• **EXERCISE DESCRIPTION**:
Present the lines below again, exactly as they stand.

[DATASET EXCERPT]

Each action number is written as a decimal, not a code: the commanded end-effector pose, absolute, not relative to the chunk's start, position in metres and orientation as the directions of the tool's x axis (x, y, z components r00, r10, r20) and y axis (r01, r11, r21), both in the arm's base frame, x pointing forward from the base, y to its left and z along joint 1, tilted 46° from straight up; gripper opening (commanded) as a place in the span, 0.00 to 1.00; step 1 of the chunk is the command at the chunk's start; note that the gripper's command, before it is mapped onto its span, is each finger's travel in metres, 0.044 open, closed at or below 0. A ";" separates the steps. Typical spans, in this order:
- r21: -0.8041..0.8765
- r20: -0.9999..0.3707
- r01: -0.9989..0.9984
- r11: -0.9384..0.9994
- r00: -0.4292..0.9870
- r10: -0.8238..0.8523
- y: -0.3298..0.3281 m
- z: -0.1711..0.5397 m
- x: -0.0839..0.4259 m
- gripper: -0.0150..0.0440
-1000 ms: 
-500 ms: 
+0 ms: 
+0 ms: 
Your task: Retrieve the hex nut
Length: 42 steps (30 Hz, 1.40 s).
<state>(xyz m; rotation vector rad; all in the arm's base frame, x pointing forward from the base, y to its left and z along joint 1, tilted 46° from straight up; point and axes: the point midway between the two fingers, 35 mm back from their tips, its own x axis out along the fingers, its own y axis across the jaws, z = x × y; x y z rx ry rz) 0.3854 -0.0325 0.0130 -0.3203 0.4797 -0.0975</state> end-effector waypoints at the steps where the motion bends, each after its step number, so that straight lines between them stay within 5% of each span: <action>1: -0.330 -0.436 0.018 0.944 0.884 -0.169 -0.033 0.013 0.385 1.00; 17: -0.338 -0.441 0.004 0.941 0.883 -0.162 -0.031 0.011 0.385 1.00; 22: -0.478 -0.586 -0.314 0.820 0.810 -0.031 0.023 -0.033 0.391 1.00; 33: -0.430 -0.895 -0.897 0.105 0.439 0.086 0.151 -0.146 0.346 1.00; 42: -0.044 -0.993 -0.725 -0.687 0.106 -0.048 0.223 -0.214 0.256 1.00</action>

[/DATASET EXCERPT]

• **ANSWER TO THE EXERCISE**:
Each action number is written as a decimal, not a code: the commanded end-effector pose, absolute, not relative to the chunk's start, position in metres and orientation as the directions of the tool's x axis (x, y, z components r00, r10, r20) and y axis (r01, r11, r21), both in the arm's base frame, x pointing forward from the base, y to its left and z along joint 1, tilted 46° from straight up; gripper opening (commanded) as a place in the span, 0.00 to 1.00; step 1 of the chunk is the command at the chunk's start; note that the gripper's command, before it is mapped onto its span, is each finger's travel in metres, 0.044 open, closed at or below 0. A ";" separates the steps. Typical spans, in this order:
- r21: -0.8041..0.8765
- r20: -0.9999..0.3707
- r01: -0.9989..0.9984
- r11: -0.9384..0.9994
- r00: -0.4292..0.9870
- r10: -0.8238..0.8523
- y: -0.3298..0.3281 m
- z: -0.1711..0.5397 m
- x: -0.0839..0.4259 m
- gripper: -0.0150..0.0440
-1000 ms: 
-500 ms: 
+0 ms: 
+0 ms: 
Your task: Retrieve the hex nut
Length: 42 steps (30 Hz, 1.40 s).
<state>(xyz m; rotation vector rad; all in the arm's base frame, x pointing forward from the base, y to its left and z along joint 1, tilted 46° from straight up; point and axes: the point midway between the two fingers, 35 mm back from their tips, its own x axis out along the fingers, its own y axis across the jaws, z = x × y; x y z rx ry rz) 0.3854 -0.0325 0.0130 -0.3203 0.4797 -0.0975</state> end-effector waypoints at the steps where the motion bends, each after its step number, so that straight lines between them stay within 5% of each span: <action>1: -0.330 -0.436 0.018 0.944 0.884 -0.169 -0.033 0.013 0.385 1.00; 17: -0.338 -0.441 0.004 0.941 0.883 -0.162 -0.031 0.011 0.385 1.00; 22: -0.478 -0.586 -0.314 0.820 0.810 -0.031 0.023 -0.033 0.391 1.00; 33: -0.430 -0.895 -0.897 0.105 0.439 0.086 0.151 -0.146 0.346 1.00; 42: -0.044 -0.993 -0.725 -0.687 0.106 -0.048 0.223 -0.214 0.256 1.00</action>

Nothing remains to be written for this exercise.